I made my first prison visit when I was 18, visiting children of political prisoners in my hometown. The lawyer I was shadowing was raising funds for a kindergarten in prison. It was a significant issue at the time because the school in the region was over capacity. Many children living with their incarcerated parents did not have access to any formal education. When the funds were finally raised for the kindergarten class, I felt guilt instead of joy. These innocent children were in prison while I was free.

This was why I knew from the very beginning of my internship through the Stanford Center for Human Rights and International Justice that the work was going to be challenging for me. The pragmatic Stanford student in me would feel helpless from a lack of a tangible outcome or any indication of success.

Despite my unease, I continued with the internship. I met with ex-convicts who were my age as well as people much more educated and skilled than me who fled the country in a boat to seek political asylum elsewhere. I also met with international human rights lawyers, helping them to draft court cases for the European Court of Human Rights, interview National Bar Presidents, and document recent law changes.

I also did translations, something I did not particularly enjoy. I saw it as an obligation I had to deal with to attend meetings with bar presidents, lawyers, and politicians. But looking back, I now recognize that the very translations I found to be cumbersome have left the deepest marks.

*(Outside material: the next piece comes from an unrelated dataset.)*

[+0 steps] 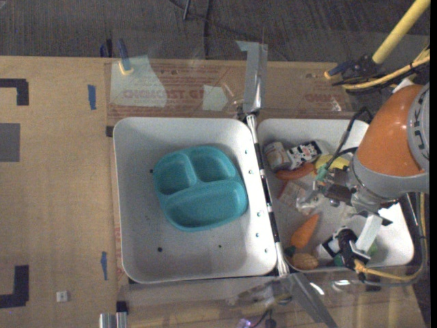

In August, while I was inhaling smoke from wildfires that had sprung up in my hometown, I helped the organization translate the case of a lawyer who died on a hunger strike protesting the injustice done against her. As I read tragic stories in the news about people in my community trying to unsuccessfully fight these wildfires, I thought about how helpless this lawyer also must have felt to put herself through a hunger strike.

It is easy to say fasting for your life is counterproductive and fighting a fire with a few gallons of water is suicide. We can even extend the critique to human rights lawyers in authoritarian regimes, since they often find themselves either in jail or elsewhere as political refugees. But one thing I learned during my internship is that it is not despair but hope that drives people to their last resort.

The lawyers I worked with started from scratch in new countries, not as human rights lawyers who talk to UN officials and represent countries, but as students in introductory language classes. No matter how messy or bleak the future seems, they continue to publish reports, send petitions, and search for ways to help amid their helplessness.

As I said, this story does not end with self-transformation. I still feel guilty every time I talk to a child living in a prison, on a street, or in a refugee camp. And I still feel helpless about the legal turmoil in my country. But maybe the guilt and helplessness don’t need to be overcome for a story to be complete. Those feelings are a reminder of our collective humanity, which pushes us to fight for others despite overwhelming obstacles.

Aysu Sarigul, ’22, majored in economics with a minor in political science and cotermed in communications on the media study track. She was involved in the Women’s Community Center and as a teaching assistant for the communications department. Aysu is originally from Marmaris, Turkey.